Task -> Print the lines that start the entries and continue through the one holding "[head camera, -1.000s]", please, exactly and with the pictures omitted.

Stored data entries

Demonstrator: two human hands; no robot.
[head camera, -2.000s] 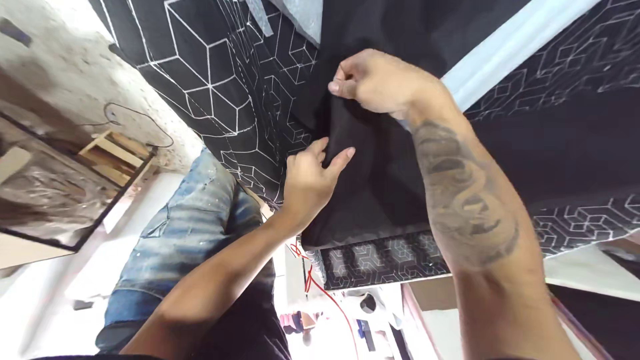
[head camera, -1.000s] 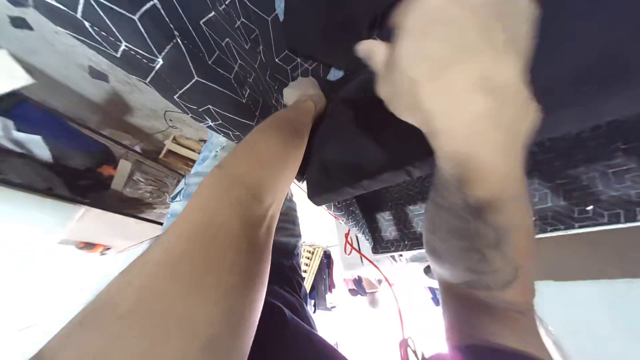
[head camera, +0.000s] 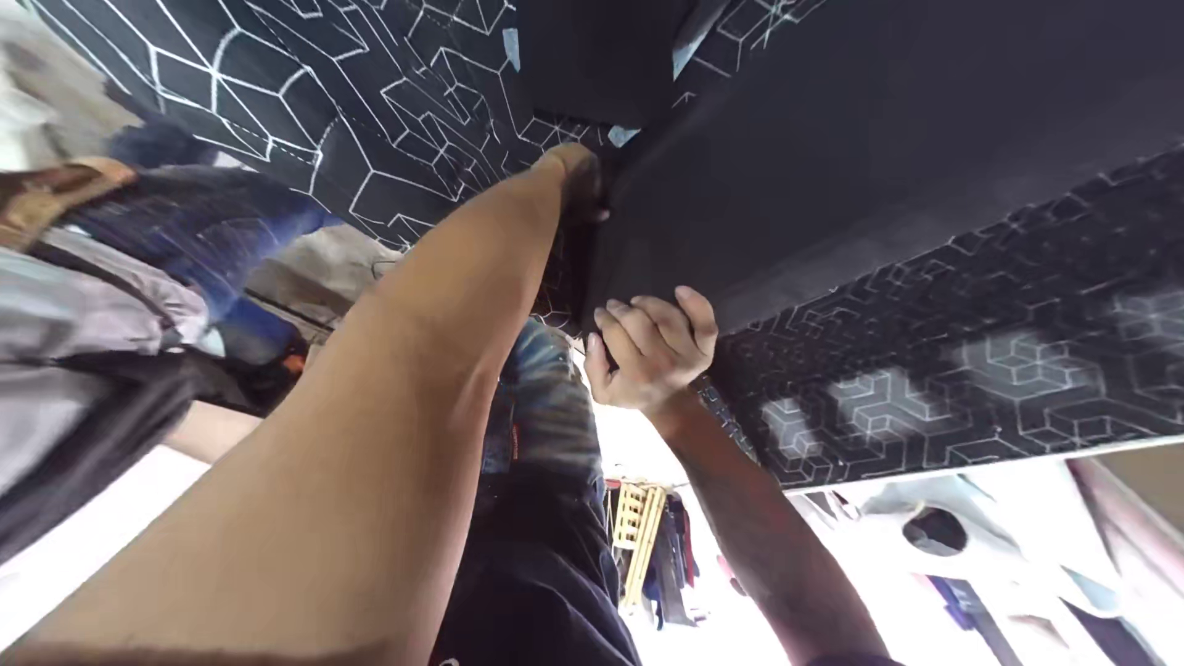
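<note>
Plain black fabric (head camera: 832, 157) spans the upper right, beside black fabric with white geometric lines (head camera: 361, 102). My left hand (head camera: 578, 180) reaches into the dark fold where the two meet; its fingers are mostly hidden, so any hold is unclear. Below and to the right of it, my right hand (head camera: 652, 347) is at the lower corner of the plain fabric, fingers curled and a metal band on the wrist. Whether it pinches the fabric cannot be told. Small light-blue pieces (head camera: 622, 136) show near the fold.
A patterned panel (head camera: 934, 398) hangs along the right side. Blurred blue denim (head camera: 199, 231) and grey cloth (head camera: 83, 314) are at the left. Beneath my hands are my jeans (head camera: 550, 398). A pale wooden slatted frame (head camera: 638, 532) and hanging clothes (head camera: 671, 564) appear farther off.
My right hand has moved down from the upper part of the plain black fabric to its lower corner. My left hand is still at the fold. The view has shifted.
</note>
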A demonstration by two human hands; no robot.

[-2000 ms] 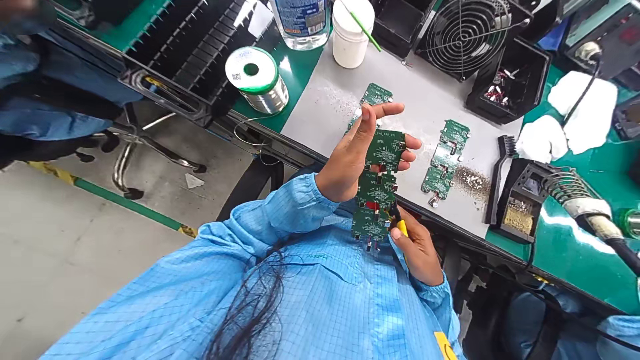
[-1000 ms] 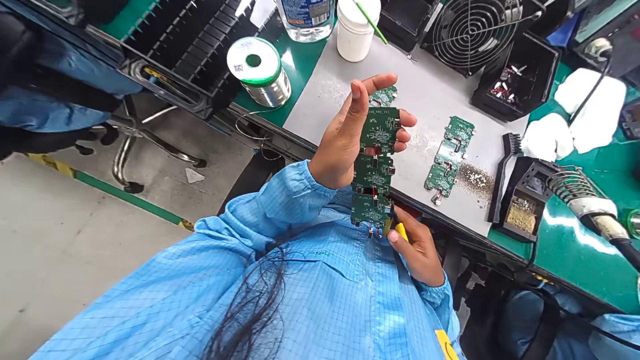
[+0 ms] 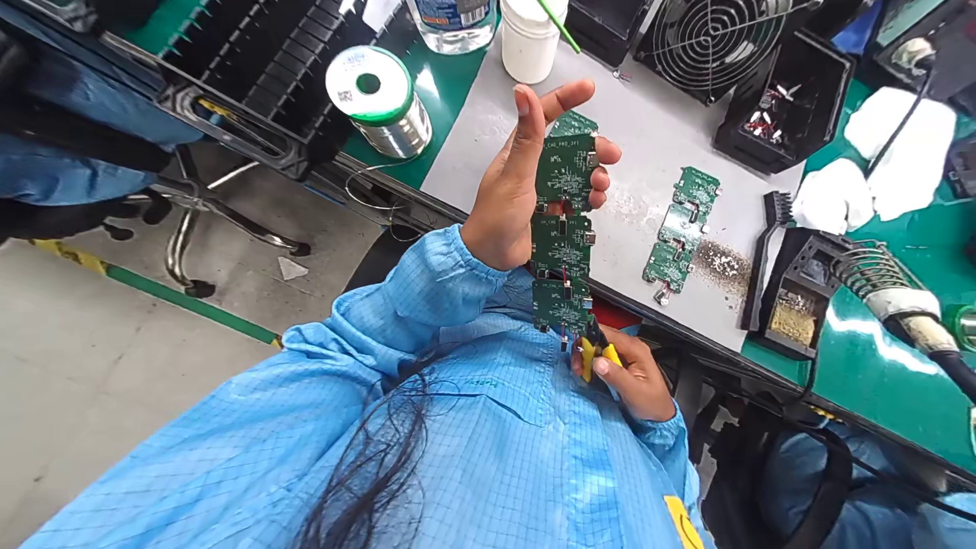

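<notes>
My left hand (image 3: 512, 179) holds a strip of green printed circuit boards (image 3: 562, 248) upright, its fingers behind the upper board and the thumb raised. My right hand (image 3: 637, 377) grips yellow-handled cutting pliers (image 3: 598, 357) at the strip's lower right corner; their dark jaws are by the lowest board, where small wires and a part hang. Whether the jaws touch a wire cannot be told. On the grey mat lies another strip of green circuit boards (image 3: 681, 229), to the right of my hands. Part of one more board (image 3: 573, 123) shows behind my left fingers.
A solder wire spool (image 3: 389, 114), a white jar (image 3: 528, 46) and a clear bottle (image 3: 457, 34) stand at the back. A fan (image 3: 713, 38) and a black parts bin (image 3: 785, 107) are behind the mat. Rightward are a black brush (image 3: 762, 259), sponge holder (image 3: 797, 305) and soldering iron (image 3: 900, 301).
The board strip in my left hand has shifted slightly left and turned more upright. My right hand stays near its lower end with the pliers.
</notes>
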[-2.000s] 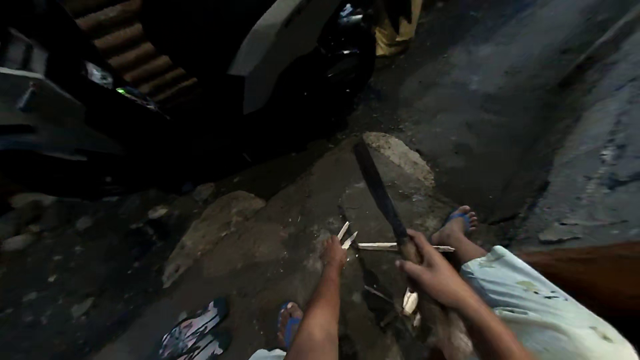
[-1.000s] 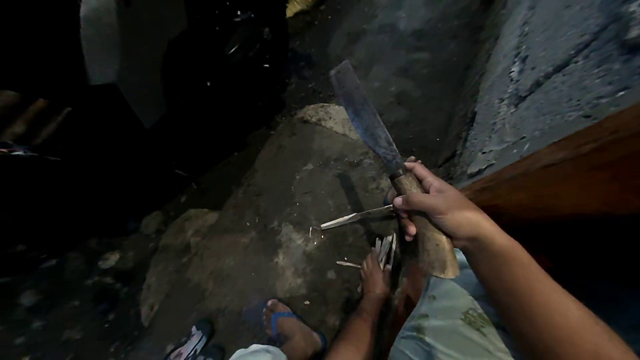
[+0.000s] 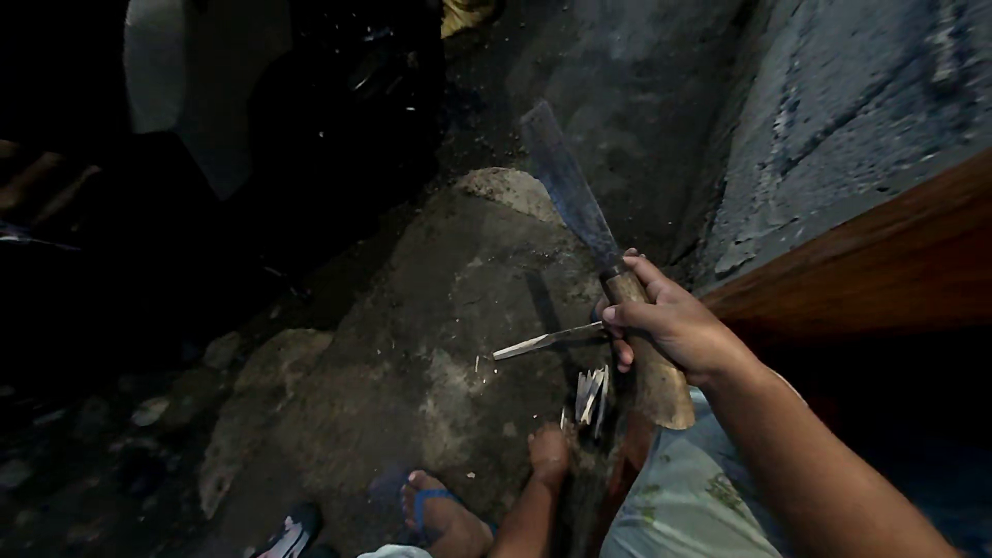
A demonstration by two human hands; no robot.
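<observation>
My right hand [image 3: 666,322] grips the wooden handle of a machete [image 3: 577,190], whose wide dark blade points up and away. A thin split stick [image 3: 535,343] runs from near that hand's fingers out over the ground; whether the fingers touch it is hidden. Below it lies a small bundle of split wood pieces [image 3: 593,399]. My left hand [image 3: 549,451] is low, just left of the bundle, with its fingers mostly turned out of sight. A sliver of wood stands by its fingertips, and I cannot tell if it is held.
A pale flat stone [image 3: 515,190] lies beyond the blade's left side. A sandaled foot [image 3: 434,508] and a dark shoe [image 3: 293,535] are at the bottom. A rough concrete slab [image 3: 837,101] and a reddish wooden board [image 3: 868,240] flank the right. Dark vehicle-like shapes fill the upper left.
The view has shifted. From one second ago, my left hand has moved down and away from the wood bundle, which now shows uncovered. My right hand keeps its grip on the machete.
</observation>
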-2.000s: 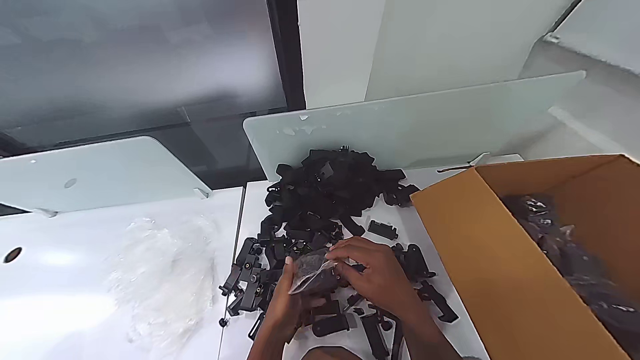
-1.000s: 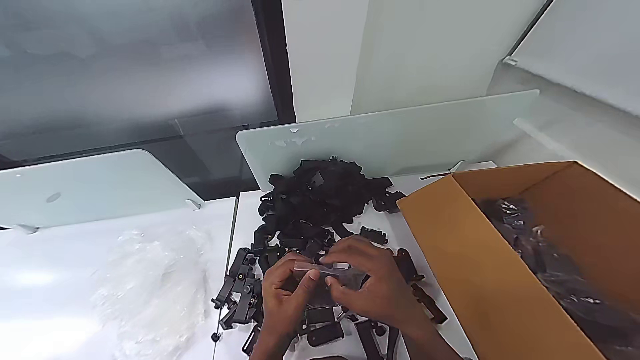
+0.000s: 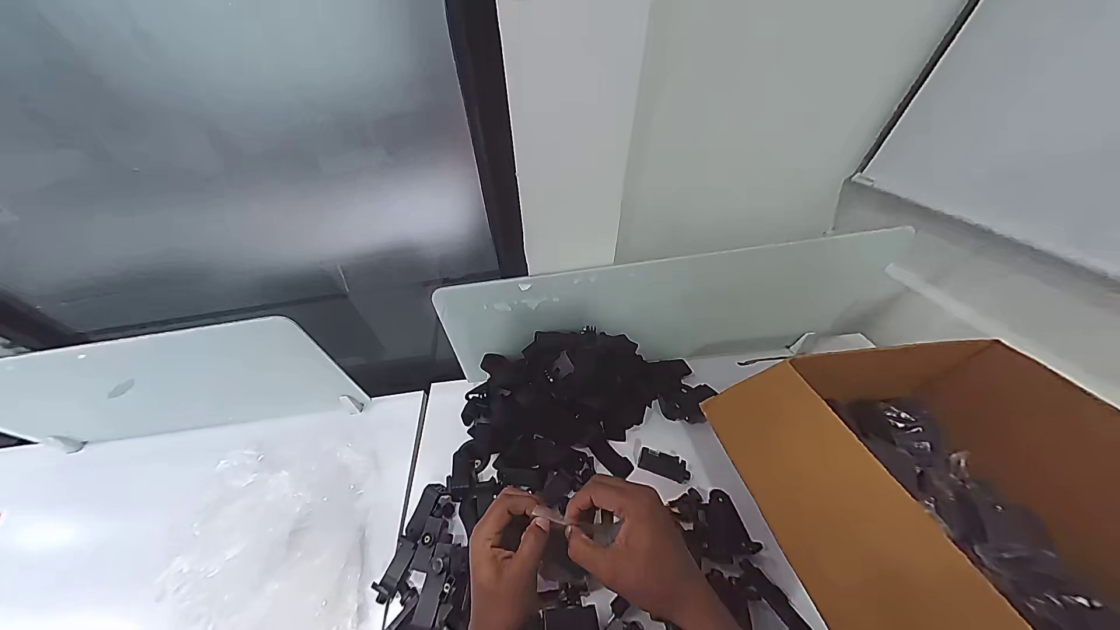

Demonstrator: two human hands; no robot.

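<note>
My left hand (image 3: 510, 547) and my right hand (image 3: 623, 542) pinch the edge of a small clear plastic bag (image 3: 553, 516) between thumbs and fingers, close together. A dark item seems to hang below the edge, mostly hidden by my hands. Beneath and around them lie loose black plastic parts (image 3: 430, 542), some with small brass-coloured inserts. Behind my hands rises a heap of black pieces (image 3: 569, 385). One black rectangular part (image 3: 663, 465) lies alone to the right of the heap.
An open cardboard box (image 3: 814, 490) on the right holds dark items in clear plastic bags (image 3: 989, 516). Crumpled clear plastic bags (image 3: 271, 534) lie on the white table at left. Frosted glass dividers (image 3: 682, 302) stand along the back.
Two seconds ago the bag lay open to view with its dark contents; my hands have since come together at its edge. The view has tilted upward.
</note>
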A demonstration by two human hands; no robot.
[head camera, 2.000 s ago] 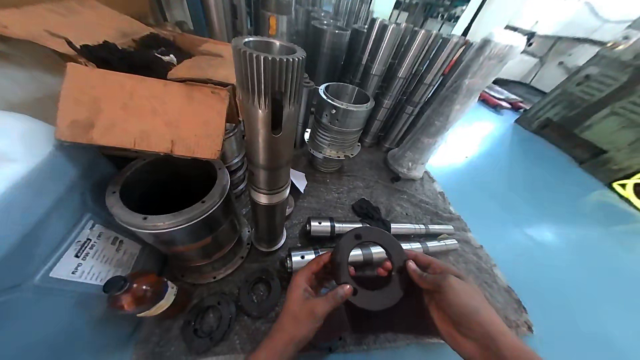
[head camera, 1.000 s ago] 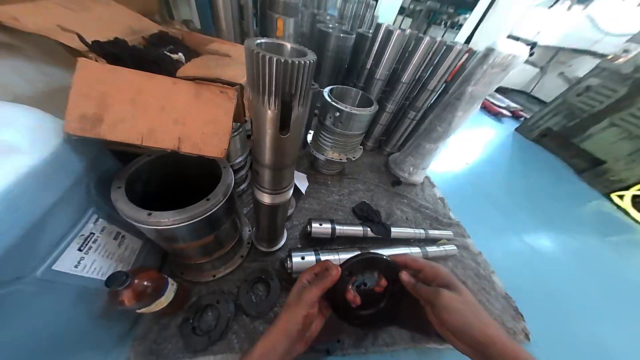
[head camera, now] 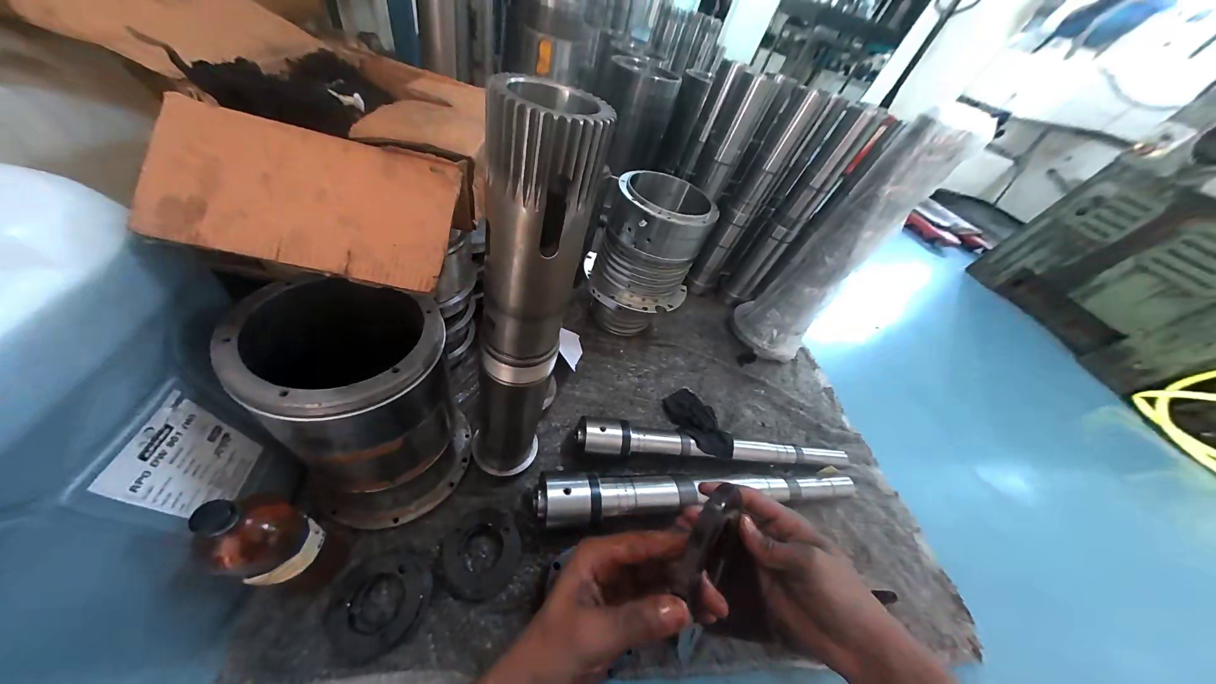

Problem solution ->
Demonstrator: two human hands; no robot.
[head camera, -2.000s] 
[head camera, -1.000s] 

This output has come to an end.